The Commonwealth of Scotland find fault with many unnecessary pleasures of his yourh, the Nobility censure his too much abasing both himself and them, the Kirke peirceth even his very thoughts, which they take upon them to divine and judge of; and yet none deales so plainly with him as the horse he rides on, who gives war­ning by careering, that (being neither flatterer nor Courtier) hee wil cast him to the ground, as wel as the poorest Groome of his Stable; and as for the common people (especially the women,) as wel as the Ladyes, though not with so near reception, they are daily and hourely soliciting, visiting, or (at least) gazing upon him, so that he may say with King Alphonsus, that the Estate of an Asse, is better then his condition,

And for the better advancement of their cause, as pure Cove­nanters (they being a dissembling people (from whence ariseth the proverb, as false as a Scot,) they suffer him not truly to know the state affaires, themselves not acknowledging the truth though never so transparent, which made them before their rout at Musleborough, to sit in consultation what conditions it was fit they should offer to the Eng­lish, (then in Scotland which they said were flying away home­ward) whether or no, quarter was to be allowed to any for their lives, and to whom only, and upon what termes.

But this dispute was ended for that time, by the defeate given to the Scots by the English, who slew about 4000. took above 10000 private Souldiers prisoners, 2000 of their Horse killed, spoyled and taken 290 Colonells and other Commission Officers. And two of their Committee of Estates, the Lord Liberton and Sir James Lumsden (Lieut. General of the Foote) and some of their Ministers taken prisoners, and there was taken besides 15000 Armes, 200 Coulours 32 peece of Ordnance, and al their Ammunition Bagge and Baggage. And this was done but a day or two before their inten­tion to have received him into their Army.

And now since they have Crowned him, and made him Generalis­simo, as wel as Rex, they carry him on as hood-winkt as before, Mas­sey, and the rest of the English (in hopes to find their own subsist­ance in his fortunes) pretend a great interest and power in England to concurre with his designes, by which they squeeze some favour from him (by the leave of the Kirk, upon the Presbyterian account) for imployment and maintenance in the interim. Arguile and the Scots they promise him greater things to be revealed to them, to be accomplished in the influence of St. Patricke, then any of St. Georges hobby horses.

But the Gourdons and Papists tel him that it is most conducing to make him great and glorious, to satisfie the Irish, and all other Ro­mish Catholickes in the three Nations, and speedily to dismisse the two Irish Lords Ormond and Inchequeen, with ample returnes full of satisfaction to the Assembly, that so they being capable to reduce Ireland, they may, having accomplisht it, come over and go on hel­ping to carry on the work effectivè in the three Nations.

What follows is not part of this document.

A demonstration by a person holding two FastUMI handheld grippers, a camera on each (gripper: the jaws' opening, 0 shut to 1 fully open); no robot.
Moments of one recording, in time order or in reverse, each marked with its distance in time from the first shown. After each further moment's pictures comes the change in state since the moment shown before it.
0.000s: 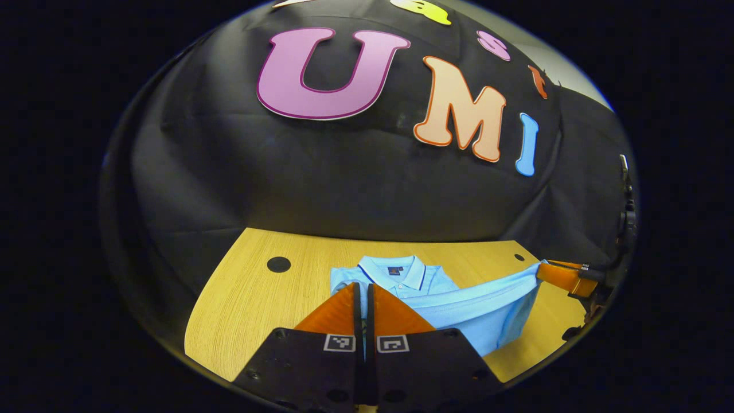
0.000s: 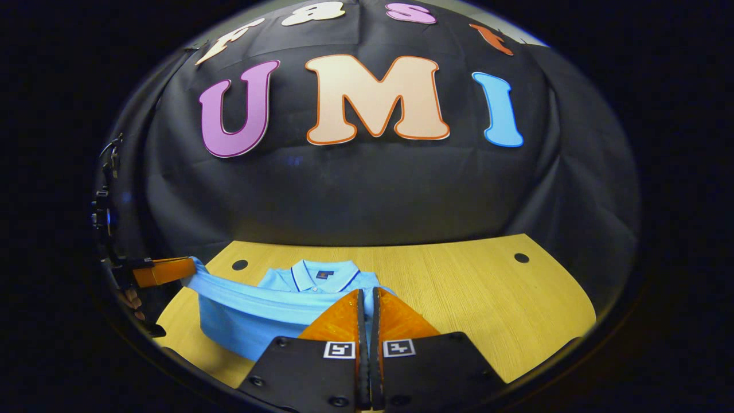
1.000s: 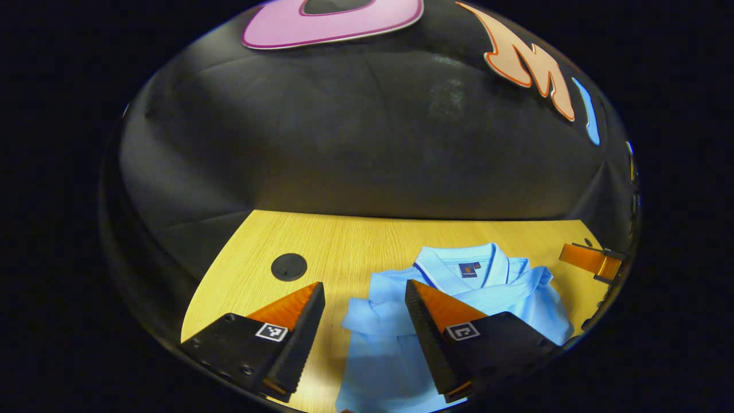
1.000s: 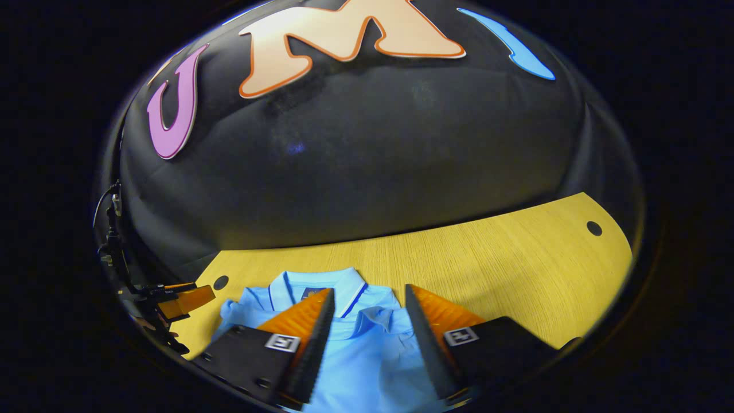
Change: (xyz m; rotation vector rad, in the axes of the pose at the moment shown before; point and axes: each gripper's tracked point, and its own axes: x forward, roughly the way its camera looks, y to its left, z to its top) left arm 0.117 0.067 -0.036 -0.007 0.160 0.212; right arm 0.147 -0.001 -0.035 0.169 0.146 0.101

But why doe the Papists rage, and the Kirke imagine a vain thing the King of Scotland set himself, and the Estates take councel toge­ther, after so great appeales, and such evident manifestations of the Lords so visibly owning of his cause against them? He that sitteth in the heavens shal laugh, the Lord shal have them in derision.

If so many Emperours after Pompey the great, and Caesar, could not but fall when the decree was gone out, if the Queen Mary of Scotland, if his own Father the late King, their heads were both cut off with the Executioners hatchets, how can the son thinke to escape? What are the great fruitlesse boastings of English Malignants the vaine hopes of Irish Papists, and the Royal Musters in the North of Scotland (for the South of Fife and Sterling they dare not attempt) since even Henry the third (one of the Predecessors of his mothers Family) of France, was murdered wilfully by a little Monke in the middest of 40000 armed men.

FINIS.

Published by Authority.

London Printed by Robert Ibbitson, 1651.